A Long Hike
The new 400-acre YMCA camp—nestled on the mountainside above Horsethief Reservoir, 10 miles east of Cascade in central Idaho—will offer youngsters a one-of-a-kind outdoor experience.
“We believe camps are a magical place for kids,” says Jim Everett, the Treasure Valley Y’s chief executive officer. “From our zip line and climbing wall that was formed in the shape of Idaho to the inclusive nature of our campers and staff, kids really feel a sense of belonging and acceptance. The pristine location and experience of becoming ‘unplugged’ allows kids to get in touch with nature and to connect in a face-to-face way with each other. It is really a special place.”
After more than seven years of planning and work, the camp at Horsethief had its grand opening in June. “We figure the completed project will come in at $22 million in donations,” says Tim Wilcomb of Jordan-Wilcomb Construction of Boise. “We are at $18 million right now, with planning that began in 2003 and groundbreaking in the summer of 2005. During the summers of 2008 and 2009, we did the primary construction.”
The camp has cabins; yurts; a main lodge; and outdoor, educational and water-sport activities. A temporary, 6,000-sq-ft lodge was finished before the grand opening and serves as the dining facility, shower house and gathering hall. The eventual 18,000-sq-ft main lodge will include a dining hall, 2,000-sq-ft conference room and administrative offices.
Upgrades include 10 cabins and five yurts, each designed to sleep 10 youngsters and two counselors. The cabins each have three windows, providing natural light as well as ventilation for heating and cooling.

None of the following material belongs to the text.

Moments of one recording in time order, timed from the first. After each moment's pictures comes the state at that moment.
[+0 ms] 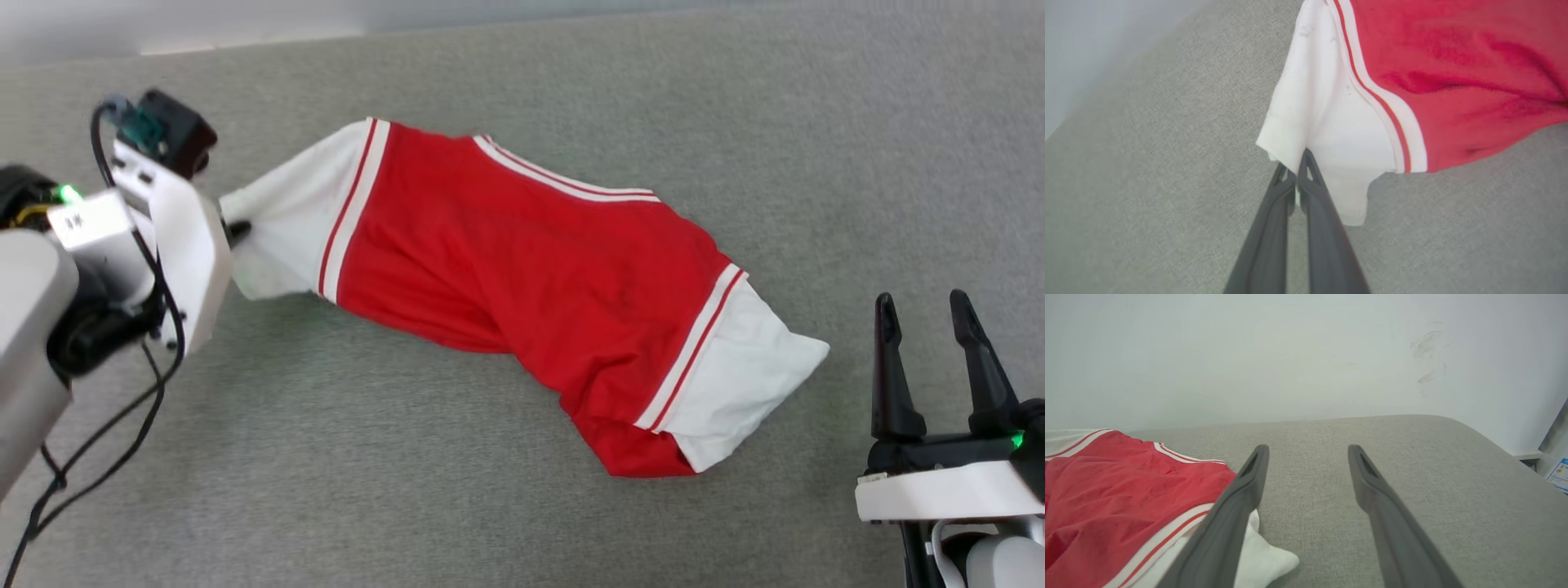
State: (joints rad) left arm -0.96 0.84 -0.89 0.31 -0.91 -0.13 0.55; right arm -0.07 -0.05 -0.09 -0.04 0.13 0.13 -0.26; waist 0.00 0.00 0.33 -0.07
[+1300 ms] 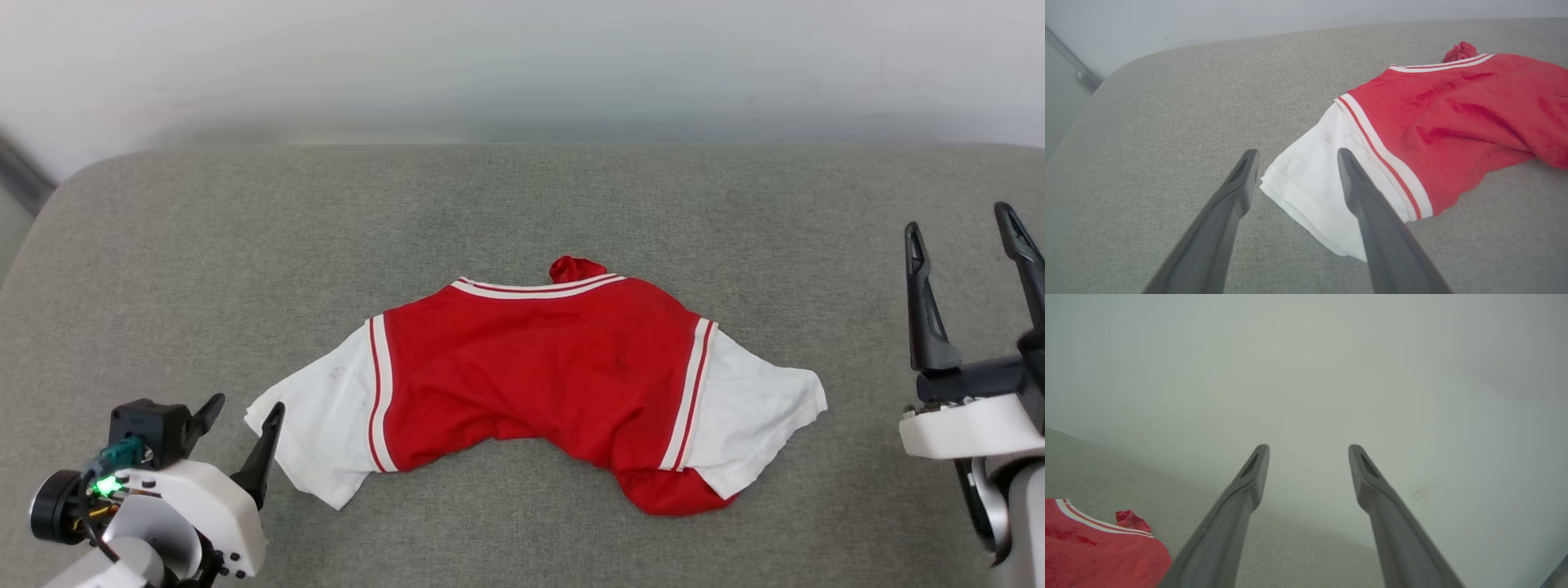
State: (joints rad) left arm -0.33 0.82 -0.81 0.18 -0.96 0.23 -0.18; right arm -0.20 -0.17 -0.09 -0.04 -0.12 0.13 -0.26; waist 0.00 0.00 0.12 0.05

Wilcomb says the master plan calls for future camp expansion and that there was a lot of preplanning. “We had to plan for as large a facility as possible on the available land,” Wilcomb adds. “We sized the wastewater or water system for ultimate capacity and put in 4-in. pipe rather than 2-in. pipe.”
Betsy Roberts, project manager for engineering firm’s CH2M Hill’s Boise office, says, “Our focus on the infrastructure was a major challenge because the camp is not connected to any other system, whether its wastewater, power, irrigation, roads or storm drainage.”
Planning began in 2003 with an agreement with Idaho Fish and Game that the camp could use the reservoir as a water source only if no groundwater was found. “We drilled at least four wells and didn’t get much because we are sitting on the Idaho Batholith,” Roberts says. The Batholith is a mass of granite covering approximately 15,400 sq miles in central Idaho.
Roberts says that after the wells didn’t pan out, planners used the reservoir to fill the camp’s 54,000-gal. potable water storage tank and the 150,000-gal. fire suppression tank once they were located atop the mountain. The fire tank can provide 1,250 gpm for two hours.
Because the surface water needed more treatment than ground water, “we used scuba divers to place piping and an intake structure on the bottom of the reservoir,” Roberts says.
“On the top of the mountain, we had to blast several hundred feet of trenching and we needed to put the water storage tanks in the ground at a depth of about 6 ft.”
The full water-treatment facility pulls water out of the reservoir and treats it using a slow-sand filter and pumps it up about 200 ft above the camp. The entire camp uses gravity flow.
Wilcomb says several governmental agencies with various jurisdictions were involved in camp planning. The infrastructure is all new, “and all the agencies want to make sure things are done correctly,” he says.
Roberts says workers also trenched in the power from 7 miles away instead of going overhead because of safety concerns in case of a forest fire that might knock out power. “Since it was three-phase power, the best thing to do was to put it underground for long-term safety, security and aesthetics,” Roberts says.